つまり最悪の日だが、過ぎると自然に良い方向にしか向かない日でもあるから、彼らにとって神と同じ存在の日になる。

畏れ敬い期待する日。

逆転の日という意味もあるのか、人々は日中寝て過ごす。一歩も家や大堂から出ない。そして、日が沈むと同時に起きてどんちゃん騒ぎをする。

それが冬至だ。

ある意味で大晦日や正月のような感じかもしれない。

ちなみに翌日は通常通りだが、基本的に仕事をするのは日の出ている間で、日の出とともに家での朝食、家の仕事を終わってからの公共の仕事だから、時間でいうと9時から10時くらいの出勤。そして冬至の頃は午後四時ころには暗くなるので、その前に帰宅する。だから職業系は夏よりはかなり楽だ。楽といっても寒さは身に染みるが。

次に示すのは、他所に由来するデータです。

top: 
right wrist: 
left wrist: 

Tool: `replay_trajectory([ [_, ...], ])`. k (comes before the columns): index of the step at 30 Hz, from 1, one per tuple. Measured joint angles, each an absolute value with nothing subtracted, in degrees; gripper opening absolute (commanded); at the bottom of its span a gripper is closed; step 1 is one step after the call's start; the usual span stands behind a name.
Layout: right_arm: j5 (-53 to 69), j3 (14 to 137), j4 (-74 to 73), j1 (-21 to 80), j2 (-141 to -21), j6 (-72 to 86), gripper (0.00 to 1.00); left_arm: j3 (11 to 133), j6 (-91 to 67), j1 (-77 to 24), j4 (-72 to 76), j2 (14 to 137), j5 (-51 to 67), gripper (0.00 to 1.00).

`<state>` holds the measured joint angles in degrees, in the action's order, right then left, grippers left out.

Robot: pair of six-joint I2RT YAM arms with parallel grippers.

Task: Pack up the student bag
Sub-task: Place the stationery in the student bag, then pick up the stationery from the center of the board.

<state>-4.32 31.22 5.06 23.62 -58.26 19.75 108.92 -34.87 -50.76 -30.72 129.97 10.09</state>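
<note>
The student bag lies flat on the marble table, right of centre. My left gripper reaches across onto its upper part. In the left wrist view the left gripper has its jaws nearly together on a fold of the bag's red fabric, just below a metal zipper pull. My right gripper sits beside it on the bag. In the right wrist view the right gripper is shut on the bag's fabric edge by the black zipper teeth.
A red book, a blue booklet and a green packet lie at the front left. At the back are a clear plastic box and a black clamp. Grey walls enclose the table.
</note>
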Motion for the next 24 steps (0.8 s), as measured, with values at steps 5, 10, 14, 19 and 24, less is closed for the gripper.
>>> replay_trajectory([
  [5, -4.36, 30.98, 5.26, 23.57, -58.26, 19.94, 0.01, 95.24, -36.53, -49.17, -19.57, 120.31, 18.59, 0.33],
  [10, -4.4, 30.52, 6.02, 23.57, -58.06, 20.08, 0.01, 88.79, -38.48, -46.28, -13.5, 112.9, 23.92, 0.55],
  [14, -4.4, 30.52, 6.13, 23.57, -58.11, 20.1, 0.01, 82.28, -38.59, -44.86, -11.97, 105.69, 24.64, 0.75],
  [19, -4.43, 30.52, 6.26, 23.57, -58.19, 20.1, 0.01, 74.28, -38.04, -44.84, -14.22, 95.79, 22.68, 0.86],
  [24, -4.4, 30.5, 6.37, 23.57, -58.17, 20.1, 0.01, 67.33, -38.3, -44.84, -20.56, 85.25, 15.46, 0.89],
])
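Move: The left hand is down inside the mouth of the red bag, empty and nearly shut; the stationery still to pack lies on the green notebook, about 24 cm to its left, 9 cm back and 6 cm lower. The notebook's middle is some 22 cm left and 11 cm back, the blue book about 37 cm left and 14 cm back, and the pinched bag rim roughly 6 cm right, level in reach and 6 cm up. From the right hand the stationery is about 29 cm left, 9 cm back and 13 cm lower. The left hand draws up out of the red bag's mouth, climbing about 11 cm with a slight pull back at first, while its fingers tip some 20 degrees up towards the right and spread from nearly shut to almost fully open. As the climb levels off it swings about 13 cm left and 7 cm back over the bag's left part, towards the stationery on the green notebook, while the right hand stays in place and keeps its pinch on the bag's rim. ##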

夏至も同じようにどんちゃん騒ぎをするが、夏至のほうは日中も起きているという。そっちはそっちで過酷だ。

そういうわけで、今日は日が昇っても俺も塔の3階で毛皮の布団にくるまりながら、3人の巫女とくっついて寝ている。導きの炎も今日はお休みだ。時折、囲炉裏の火を絶やさないように薪をくべるだけで、すぐに布団にくるまり4人で固まって寝ている。

そう、あの流星を眺めた夜は、レブンノンノの言う通りになったわけで、3人の距離は一気に縮まった。